I will consider the following simpler version of your question: is there a function $g(n,\epsilon)$ such that the following are equivalent, for a function $f(n)$:
- $f$ is bounded.
- For every $\epsilon > 0$ there exists $N$ such that for $n \geq N$, $f(n) \leq g(n,\epsilon)$.
Consider first the case in which $g(n,\epsilon_1)$ eventually exceeds $g(n,\epsilon_2)$ whenever $\epsilon_1 > \epsilon_2$ (like your example $g(n,\epsilon) = n^\epsilon$). Then the second condition can be rewritten equivalently as
- For every integer $M$ there exists $N$ such that for $n \geq N$, $f(n) \leq g(n,1/M)$.
Define the function
$$ f(n) = \max_{M \leq n} g(n,1/M). $$
This function satisfies condition (3), and so is bounded, say $f \leq C$. This implies $g(n,1) \leq C$. But then the bounded function $C+1$ doesn't satisfy condition (3) for $M=1$. This contradiction shows that under the stated constraint, no function $g$ fits the bill.
On the other hand, as you mention, $f$ is bounded iff it is eventually dominated by every $\omega(1)$ integer function. Indeed, suppose that $f$ is unbounded. Then for every integer $M$ there exist infinitely many $n$ such that $f(n) \geq M$. In particular, we can find an increasing sequence $n_1,n_2,\ldots$ such that $f(n_M) \geq M$. Define a function $g$ by $g(n) = M-1$ for $n_{M-1} < n \leq n_M$. Then $g = \omega(1)$ but $f$ is not eventually dominated by $g$.

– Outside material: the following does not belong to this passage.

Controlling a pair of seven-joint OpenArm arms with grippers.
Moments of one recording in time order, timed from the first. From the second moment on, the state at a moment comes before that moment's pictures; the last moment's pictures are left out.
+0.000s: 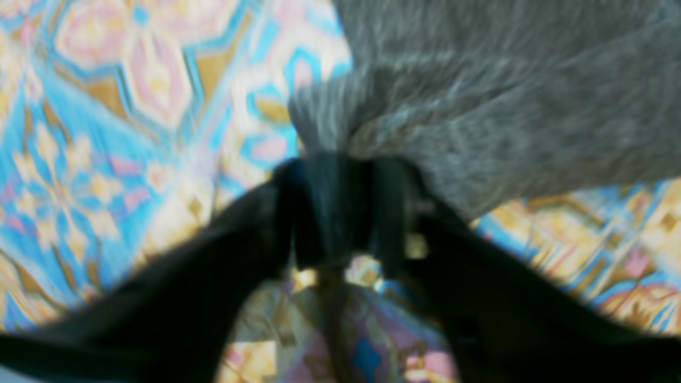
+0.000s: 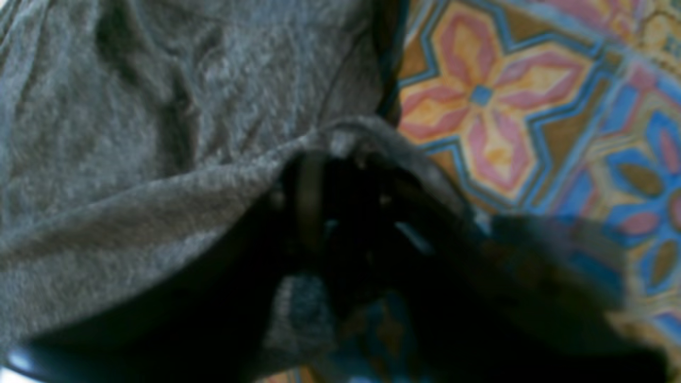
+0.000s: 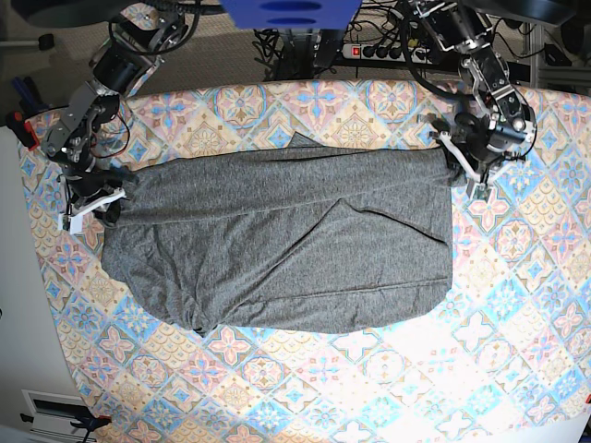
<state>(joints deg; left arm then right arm) 11.1 -3.7 -33.0 97.8 -2.8 -40.6 55.4 4.7 7.1 43.4 76.3 11.7 36.2 -40.3</state>
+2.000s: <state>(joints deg) 21.2 -2.3 -28.1 113.2 -6.9 -41.2 56.7 -5.5 8.1 52.8 75.7 37.7 37.9 -41.4</state>
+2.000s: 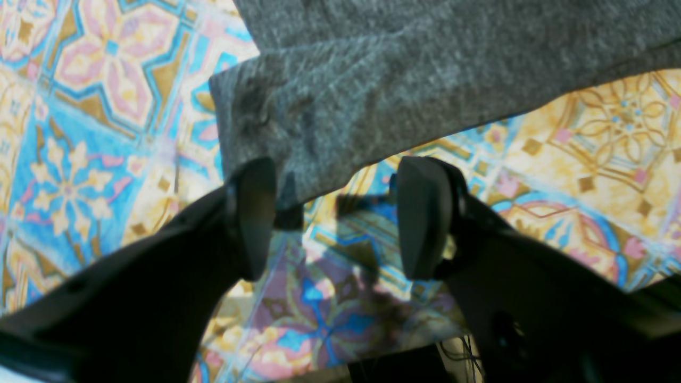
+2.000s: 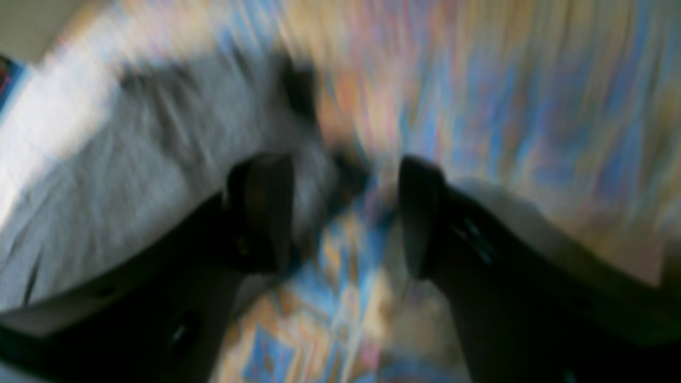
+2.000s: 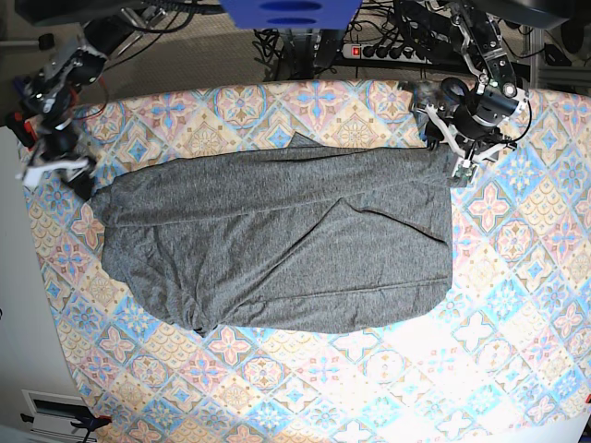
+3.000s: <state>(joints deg) 20.5 1.7 -43.2 110.8 -20.7 -41.3 67.6 -2.4 8.5 42.3 66.3 42.9 42.1 -42.5</state>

The functions from $\mathbb{N}$ to $\mathbb{N}$ have the cardinality of the continuum, and so they can be put (constructively!) in one-to-one correspondence with the real interval $(0,\infty)$. This immediately gives a function $g(n,\epsilon)$ which does fit your bill, though is not particularly natural.